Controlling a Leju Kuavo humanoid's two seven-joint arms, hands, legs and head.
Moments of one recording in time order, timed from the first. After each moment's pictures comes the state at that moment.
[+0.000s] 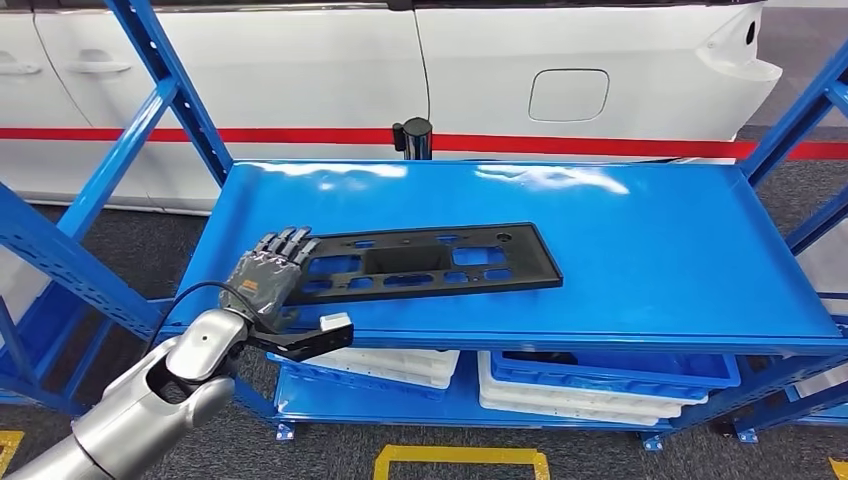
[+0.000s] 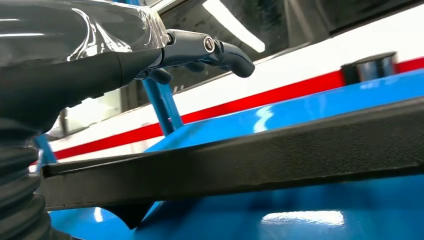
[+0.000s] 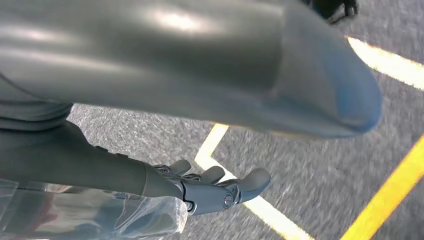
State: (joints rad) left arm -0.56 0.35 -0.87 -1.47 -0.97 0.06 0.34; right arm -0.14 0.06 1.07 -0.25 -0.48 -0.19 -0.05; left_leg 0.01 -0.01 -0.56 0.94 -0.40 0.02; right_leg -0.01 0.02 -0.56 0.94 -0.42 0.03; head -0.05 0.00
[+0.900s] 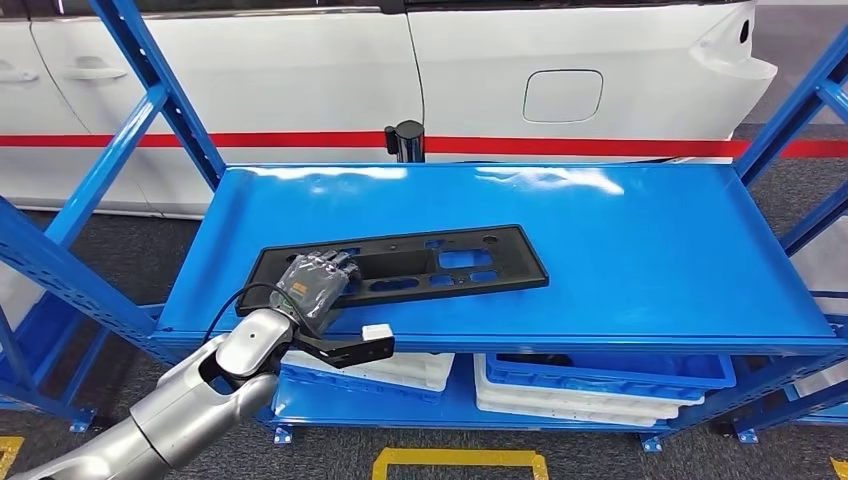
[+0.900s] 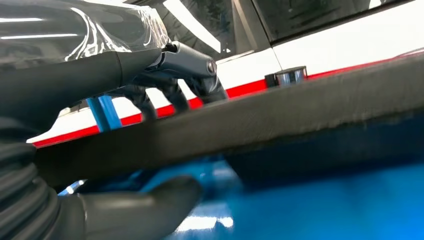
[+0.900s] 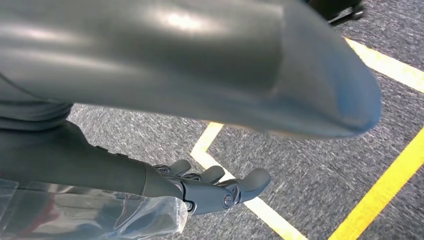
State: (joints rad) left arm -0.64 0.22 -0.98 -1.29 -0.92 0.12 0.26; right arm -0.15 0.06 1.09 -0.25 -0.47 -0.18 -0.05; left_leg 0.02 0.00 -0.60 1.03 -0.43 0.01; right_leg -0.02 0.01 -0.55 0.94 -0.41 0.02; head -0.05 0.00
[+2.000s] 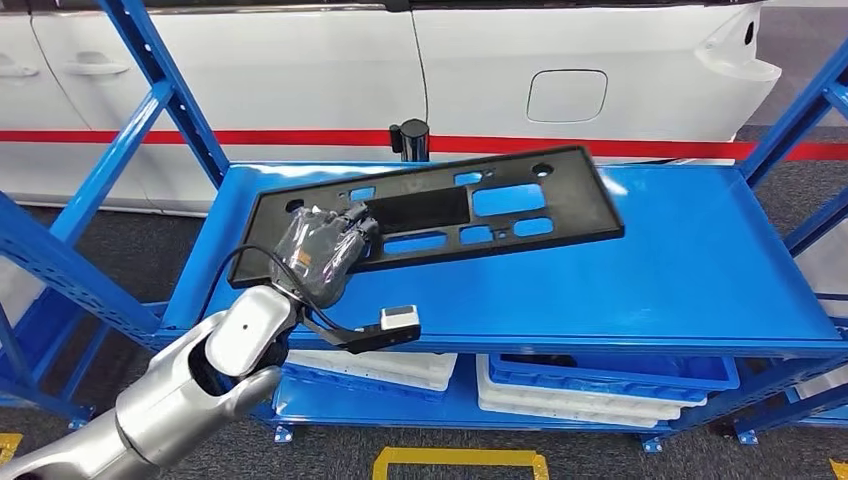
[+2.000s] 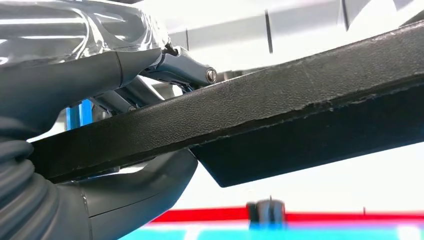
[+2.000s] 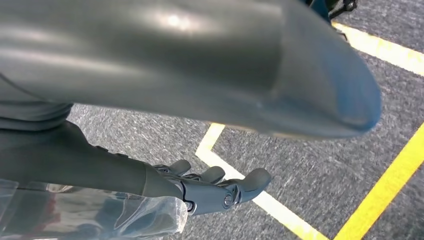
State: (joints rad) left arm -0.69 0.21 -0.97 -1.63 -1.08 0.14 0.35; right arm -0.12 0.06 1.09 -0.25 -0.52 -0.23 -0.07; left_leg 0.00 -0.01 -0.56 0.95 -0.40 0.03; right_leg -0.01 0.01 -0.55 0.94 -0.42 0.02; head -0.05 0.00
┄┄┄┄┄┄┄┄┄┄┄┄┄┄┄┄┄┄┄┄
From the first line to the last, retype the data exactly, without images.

Controlling a Leju Kuavo humanoid's two seven-joint arms, hands, legs and head.
Moments of one recording in time order, timed from the first. After each moment's pictures comes the state at that moment.
[+0.000s] 
[+0.000s] 
[+0.000s] 
State: (joints rad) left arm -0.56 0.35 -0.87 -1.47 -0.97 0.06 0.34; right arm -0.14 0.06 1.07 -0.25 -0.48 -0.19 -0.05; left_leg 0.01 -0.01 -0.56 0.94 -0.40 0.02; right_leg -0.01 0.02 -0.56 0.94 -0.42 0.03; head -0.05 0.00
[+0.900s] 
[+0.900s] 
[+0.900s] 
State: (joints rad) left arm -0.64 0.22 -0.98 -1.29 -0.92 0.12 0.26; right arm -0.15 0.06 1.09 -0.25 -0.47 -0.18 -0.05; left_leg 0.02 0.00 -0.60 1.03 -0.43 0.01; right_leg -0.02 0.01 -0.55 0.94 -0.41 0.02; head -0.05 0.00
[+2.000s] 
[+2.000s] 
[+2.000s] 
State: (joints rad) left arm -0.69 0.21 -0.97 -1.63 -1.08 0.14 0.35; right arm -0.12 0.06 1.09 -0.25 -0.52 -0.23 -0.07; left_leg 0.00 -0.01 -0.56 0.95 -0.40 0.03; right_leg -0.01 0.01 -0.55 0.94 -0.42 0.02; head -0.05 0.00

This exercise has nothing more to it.